Referring now to FIGS. 1-3, the apparatus 10 includes an irradiator 12 and a light shield assembly 14. The irradiator 12 includes a primary reflector 16 having a generally smooth half-elliptical shape with openings 18 for receiving microwave radiation to excite a light source 20 (to be discussed herein below), and a plurality of openings 22 for receiving air flow to cool the light source 20. The light source 20 includes a lamp (e.g., a modular lamp, such as a microwave-powered lamp having a microwave-powered bulb (e.g., tubular bulb with a generally circular cross-section) with no electrodes or glass-to-metal seals). The light source 20 is placed at the internal focus of the half-ellipse formed by the primary reflector 16. The light source 20 and the primary reflector 16 extend linearly along an axis in a direction moving out of the page (not shown). A pair of end reflectors 24 (one shown) terminate opposing sides of the primary reflector 16 to form a substantially half-elliptical reflective cylinder. The light shield assembly 14 of FIG. 1-3 includes a secondary reflector 25 having a substantially smooth elliptical shape. A second pair of end reflectors 26 (one shown) terminates opposing sides of the secondary reflector 25 to form a substantially half-elliptical reflective cylinder.
A work piece tube 30 of circular cross-section is received in circular openings 28 in the end reflectors 26. The center of the openings 28 and the axis of the work piece tube 30 are typically located at the external focus of the half-ellipse formed by the primary reflector 16 (i.e., the foci of the half-ellipse formed by the secondary reflector 25). The work piece tube 28 and the secondary reflector 25 extend linearly along an axis in a direction moving out of the page (not shown).
In operation, gas in the light source 20 is excited to a plasma state by a source of radio frequency (RF) radiation, such as a magnetron (not shown) located in the irradiator 12. The atoms of the excited gas in the light source 20 return to a lower energy state, thereby emitting ultraviolet light (UV). Ultraviolet light rays 38 radiate from the light source 20 in all directions, striking the inner surfaces of the primary reflector 16, the secondary reflector 25, and the end reflectors 24, 26. Most of the ultraviolet light rays 38 are reflected toward the central axis of the work piece tube 30. The light source 20 and reflector design are optimized to produce the maximum peak light intensity (lamp irradiance) at the surface of a work product (also propagating linearly out of the page) placed inside the work piece tube 30.

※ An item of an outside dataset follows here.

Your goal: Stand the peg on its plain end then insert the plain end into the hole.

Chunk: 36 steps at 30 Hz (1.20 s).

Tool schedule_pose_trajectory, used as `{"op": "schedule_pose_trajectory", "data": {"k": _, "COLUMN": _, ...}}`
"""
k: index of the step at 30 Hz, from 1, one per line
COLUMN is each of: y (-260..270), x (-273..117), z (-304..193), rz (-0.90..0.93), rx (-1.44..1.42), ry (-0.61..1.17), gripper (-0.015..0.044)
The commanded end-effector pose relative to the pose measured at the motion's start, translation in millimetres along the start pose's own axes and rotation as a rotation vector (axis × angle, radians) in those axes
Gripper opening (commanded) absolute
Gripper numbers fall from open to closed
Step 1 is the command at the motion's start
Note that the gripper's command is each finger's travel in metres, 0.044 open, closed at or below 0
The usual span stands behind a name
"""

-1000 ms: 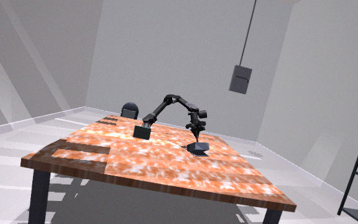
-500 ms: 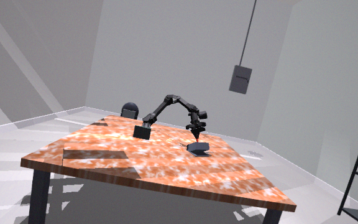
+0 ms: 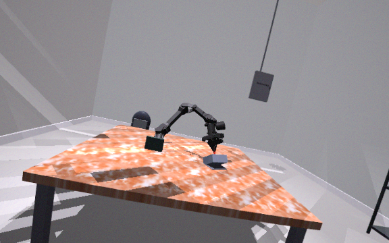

Microwave-powered, UV-emitting electrodeless lamps used for the light source have several disadvantages. Microwave-powered, UV-emitting electrodeless lamps are bulky, noisy, and require a large manufacturing and distribution infrastructure due to many consumable parts, since the service lifetime of an electrodeless lamp is relatively short. With present day optics, the focused beam width of an electrodeless lamp is at best about 1 centimeter (comparable to the bulb size), which results in a large amount of wasted light energy that does not strike the work product. In addition, a large amount of energy is also wasted as heat in plasma-based lamp systems (electroded or electrodeless lamps). Since lamps often contain a small amount of mercury, they pose an environmental disposal hazard. In current operation, hazardous operating conditions for personnel when assembling and handling such lamps were alleviated with personal protective equipment and lengthy operating procedures.
Accordingly, what would be desirable, but has not yet been provided, is an environmentally friendly, efficient solid state light source that provides high peak UV curing irradiance.